Вот что она пишет в своих воспоминаниях о конце 1942-го — начале 1943 года. Напомню, что в это время гремела Сталинградская битва, изнывал блокадный Ленинград, под сапогом немецкого солдата стонала Украина, Белоруссия, Прибалтика, да и до Москвы фашистам было рукой подать.
«Жизнь в Зубалове (дачное место под Москвой, где жила семья Сталина, — Б. С.) была в ту зиму 1942 и 1943 годов необычной и неприятной. В наш дом вошел неведомый ему до той поры дух пьяного разгула. К Василию приезжали гости: спортсмены, актеры, его друзья-летчики, и постоянно устраивались обильные возлияния, гремела радиола. Шло веселье, как будто не было войны. И вместе с тем было предельно скучно — ни одного. лица, с кем бы всерьез поговорить, ну хотя бы о том, что происходит в мире, в стране и у себя в душе… В нашем доме всегда было скучно, я привыкла к изоляции, к одиночеству. Но если раньше было скучно и тихо, то теперь было скучно и шумно…
В конце октября 1942 года Василий привез в Зубалово Каплера. Был задуман новый фильм о летчиках, и Василий взялся его консультировать. В первый момент мы оба, кажется, не произвели друг на друга никакого впечатления. Но потом — нас всех пригласили на просмотры фильмов в Гнездниковском переулке, и тут мы впервые заговорили о кино.
Люся Каплер — как все его звали — был очень удивлен, что я что-то вообще понимаю, и доволен, что мне не понравился американский боевик с герлс и чечеткой. Тогда он предложил показать мне «хорошие фильмы» по своему выбору и в следующий раз привез к нам в Зубалово «Королеву Христину» с Гретой Гарбо. Я была совершенно потрясена тогда фильмом, а Люся был очень доволен мной…»
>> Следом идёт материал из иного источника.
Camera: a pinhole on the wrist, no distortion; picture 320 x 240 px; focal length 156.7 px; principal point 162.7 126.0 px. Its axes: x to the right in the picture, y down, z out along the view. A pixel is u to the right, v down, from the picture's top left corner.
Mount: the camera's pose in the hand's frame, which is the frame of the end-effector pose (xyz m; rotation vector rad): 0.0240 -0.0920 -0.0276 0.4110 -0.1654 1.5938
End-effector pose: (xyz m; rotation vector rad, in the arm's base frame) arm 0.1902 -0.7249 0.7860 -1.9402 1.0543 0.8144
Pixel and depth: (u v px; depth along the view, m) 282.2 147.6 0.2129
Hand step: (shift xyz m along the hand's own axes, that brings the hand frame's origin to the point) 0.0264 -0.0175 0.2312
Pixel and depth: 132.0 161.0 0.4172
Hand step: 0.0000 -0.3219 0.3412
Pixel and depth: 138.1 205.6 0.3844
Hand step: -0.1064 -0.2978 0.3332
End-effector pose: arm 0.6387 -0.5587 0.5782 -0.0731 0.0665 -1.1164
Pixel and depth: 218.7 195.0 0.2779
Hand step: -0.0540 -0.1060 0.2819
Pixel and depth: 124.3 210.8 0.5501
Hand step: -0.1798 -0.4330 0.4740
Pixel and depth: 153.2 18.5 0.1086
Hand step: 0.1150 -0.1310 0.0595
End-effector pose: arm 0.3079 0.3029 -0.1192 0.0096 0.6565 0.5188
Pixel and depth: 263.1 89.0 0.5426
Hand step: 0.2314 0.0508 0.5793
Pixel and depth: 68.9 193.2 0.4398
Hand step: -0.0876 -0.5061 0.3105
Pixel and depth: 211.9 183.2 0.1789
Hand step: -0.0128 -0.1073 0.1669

Потом были ноябрьские праздники, застолья, танцы.
«Мне стало так хорошо, так тепло и спокойно рядом с ним! — пишет далее Светлана Аллилуева. — Я чувствовала какое-то необычное доверие к этому толстому дружелюбному человеку, мне захотелось вдруг положить голову к нему на грудь и закрыть глаза…
Крепкие нити протянулись между нами в тот вечер — мы уже были не чужие, мы были друзья. Люся был удивлен, растроган. У него был дар легкого, непринужденного общения с самыми разными людьми. Он был дружелюбен, весел, ему было все интересно. В то время он был как-то одинок сам и, может быть, тоже искал чьей-то поддержки.